- Born: December 26, 1889 Chicago, Illinois
- Died: January 18, 1986 (aged 96) Bryn Athyn, Pennsylvania
- Education: University of Illinois Urbana-Champaign (SB) University of Chicago (PhD)
- Spouse: Wertha Pendleton
- Children: William P. Cole Dandridge M. Cole Aubrey Cole Odhner Robert H. P. Cole

= Robert MacFarlan Cole III =

American chemical engineer (1889–1986)

Robert MacFarlan Cole III (December 26, 1889 - January 18, 1986) was an American chemical engineer, inventor, and author. He helped develop many chemicals, including freon and its use as a refrigerant and an aerosol repellent, a substance to counteract poisonous gas in World War I, synthetic rubber and pyrethrin insecticides in World War II, and ethylene oxide as a hospital germicide.

==Biography==
Cole graduated from the University of Illinois Urbana-Champaign with a Bachelor of Science degree in Chemistry in 1913 and from the University of Chicago with a Doctor of Philosophy degree in Chemistry in 1937. His doctorate dissertation was titled "The Stieglitz Theory of Color Production".

He married, on October 26, 1918, Wertha Pendleton, the daughter of William Frederic Pendleton, the founding bishop of the General Church of the New Jerusalem (Swedenborgian Faith). Their children included: William P. Cole, Dandridge M. Cole, Aubrey Cole Odhner, and the Rev. Robert H. P. Cole.

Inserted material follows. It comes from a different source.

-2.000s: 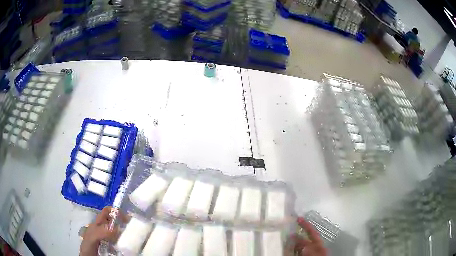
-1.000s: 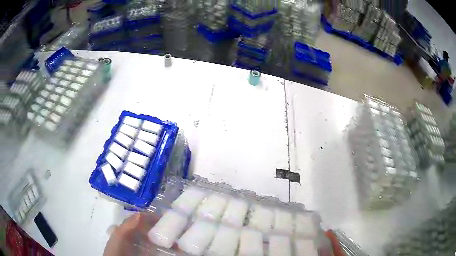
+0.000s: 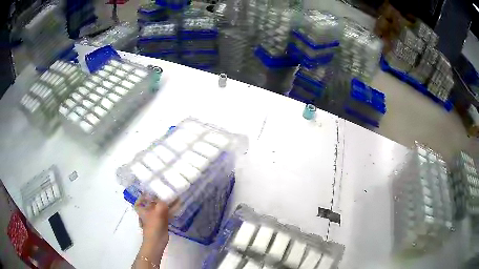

He became the founder and first president of Hord Color Products in Sandusky, Ohio in 1920. There he helped pioneer color processes and products. In 1928, Mr. Cole went to work for the American Dyewood Co. in Chester, Pa., where he developed recycling of the paper in telephone directories.

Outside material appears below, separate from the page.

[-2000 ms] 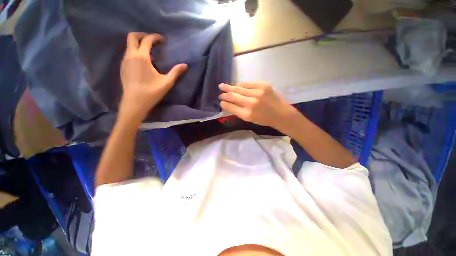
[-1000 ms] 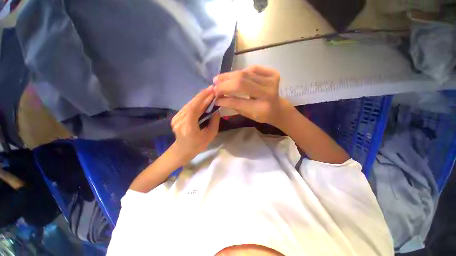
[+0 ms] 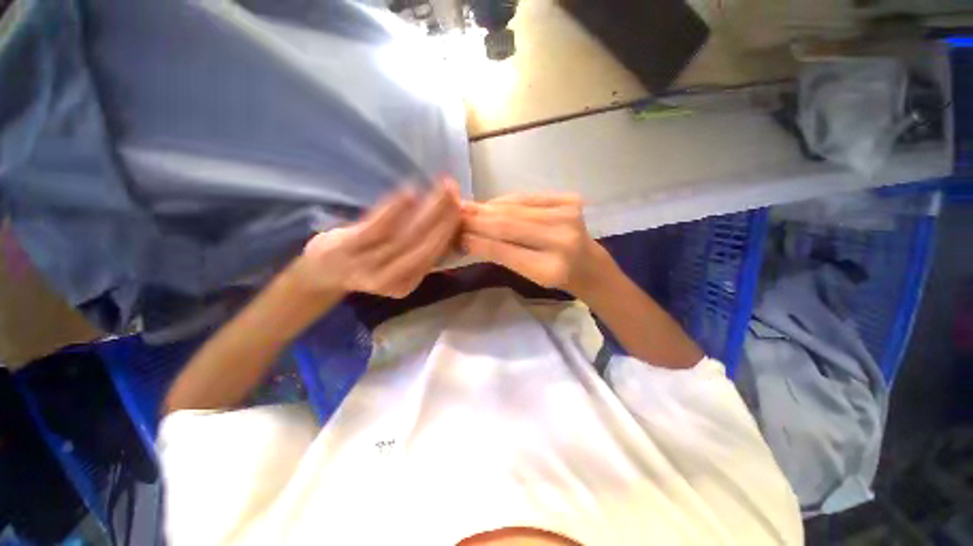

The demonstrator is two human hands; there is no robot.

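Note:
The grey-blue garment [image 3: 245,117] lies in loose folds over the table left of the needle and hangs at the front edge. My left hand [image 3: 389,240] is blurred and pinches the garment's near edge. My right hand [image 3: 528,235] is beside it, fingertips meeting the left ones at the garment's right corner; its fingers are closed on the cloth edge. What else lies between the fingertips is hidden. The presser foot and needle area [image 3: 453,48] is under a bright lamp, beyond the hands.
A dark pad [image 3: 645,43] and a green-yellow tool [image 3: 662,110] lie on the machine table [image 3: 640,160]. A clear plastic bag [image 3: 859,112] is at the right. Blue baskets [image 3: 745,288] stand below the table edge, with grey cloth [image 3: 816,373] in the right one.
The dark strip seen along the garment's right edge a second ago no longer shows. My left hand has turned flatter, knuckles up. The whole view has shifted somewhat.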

Cole reported to the E. I. du Pont de Nemours and Company that he had witnessed chlorofluorocarbon, considered a poisonous gas, being used safely in Germany. A duPont chemist, William Warren Rhodes, and Mr. Cole worked on the development of the gas, to which duPont gave the trade name Freon. "I was there when the first seven cc's of Freon came out of the distilling apparatus in Sandusky, Ohio" He told a Pennsylvania newspaper.

During World War II, Mr. Cole was a member of the War Chemical Board and pioneered the artificial synthesis of pyrethrin, used as an insecticide by the U.S. Navy in the South Pacific. He died on January 18, 1986.

==Bibliography==
- Stieglitz Theory of Color Production Chicago, 1937.